如今的湖州對於杜海潺而言,已經不是一塊久留之地了。
葉道人迎了出來,拱手道:「不知杜道友前來,有失遠迎。」
杜海潺稽首一禮,「有勞葉道友了。」
葉道人羞赧道:「慚愧,是葉某不自量力,險些成了莫大笑柄。」
杜海潺輕嘆道:「不是貧道滅自家人志氣,那位江都徐公子的確不是個簡單角色,這次道術坊之變,說是他一手推動也不為過,佛門龍王和玄教慕容玄陰都是被他請來的,現在他又與禹匡結成同盟,勢要將我江南道門趕盡殺絕,如今的湖州已經不是久留之地,為將來日後計,貧道此番就要帶著此地道門撤出湖州。

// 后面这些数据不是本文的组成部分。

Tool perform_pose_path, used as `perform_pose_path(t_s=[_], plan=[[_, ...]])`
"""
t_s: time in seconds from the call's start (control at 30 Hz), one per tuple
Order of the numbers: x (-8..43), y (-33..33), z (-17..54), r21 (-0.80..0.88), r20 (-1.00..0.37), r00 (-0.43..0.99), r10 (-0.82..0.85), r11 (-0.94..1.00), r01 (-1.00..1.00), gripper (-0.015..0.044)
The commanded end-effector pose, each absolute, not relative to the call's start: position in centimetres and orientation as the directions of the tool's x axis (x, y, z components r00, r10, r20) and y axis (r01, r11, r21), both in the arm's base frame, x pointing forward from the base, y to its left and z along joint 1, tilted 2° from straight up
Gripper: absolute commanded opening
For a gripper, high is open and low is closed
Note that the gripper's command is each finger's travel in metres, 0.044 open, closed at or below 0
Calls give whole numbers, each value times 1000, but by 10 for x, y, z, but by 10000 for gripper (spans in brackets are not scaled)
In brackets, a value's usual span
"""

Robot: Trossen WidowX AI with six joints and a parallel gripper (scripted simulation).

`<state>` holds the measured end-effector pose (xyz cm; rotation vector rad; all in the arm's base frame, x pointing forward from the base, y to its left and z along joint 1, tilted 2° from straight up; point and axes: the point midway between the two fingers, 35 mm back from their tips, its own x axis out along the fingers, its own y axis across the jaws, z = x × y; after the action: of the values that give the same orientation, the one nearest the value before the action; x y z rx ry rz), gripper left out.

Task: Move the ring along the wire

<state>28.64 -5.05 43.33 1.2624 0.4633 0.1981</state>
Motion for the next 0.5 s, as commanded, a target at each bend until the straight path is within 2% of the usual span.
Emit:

」
「事態竟是已經到了如此地步?」葉道人喃喃道:「江南出了這麼大的事情,難道玄都就不聞不問嗎?」
「玄都!?」杜海潺冷笑一聲,「如今的玄都已經自顧不暇,天雲、烏雲、白雲三人為了一個首徒之位爭得不可開交,大半個道門都被席捲進去,哪裡還有人會在意江南道門如何,即便是有,那也是他們三人分出勝負之後的事情了。」
葉道人無奈長嘆一聲,「多事之秋啊。」
一直沒有開口說話的楚江王忽然開口道:「擒賊先擒王,既然徐北遊主動離開江都,那我們能否在臨走前讓他這個罪魁禍首在湖州伏誅?」
「痴人說夢。」杜海潺搖頭苦笑道:「他人在襄陽,不是在襄樊,那裡是後軍都督府的地盤,大軍環伺,又有禹匡親自坐鎮,憑我們現在的人力物力,沒有半分可能。」
楚江王氣惱道:「難道我們就只能一退再退?那退到何時才是個頭?前日棄江都,昨日棄江州,而今又棄湖州,是否明天就要棄湘州?昨日在江左,今日在襄樊,明日到岳陽,何時才能重回江都?」
杜海潺面陳似水,「時勢艱難,氣數不存,又能奈何!?」
楚江王直接拂袖而去。
葉道人苦笑無言。
夜色中,徐北遊和禹匡一同登上襄陽城頭,站在當年李孝成站過的地方,遙遙眺望著江岸對面的襄樊城。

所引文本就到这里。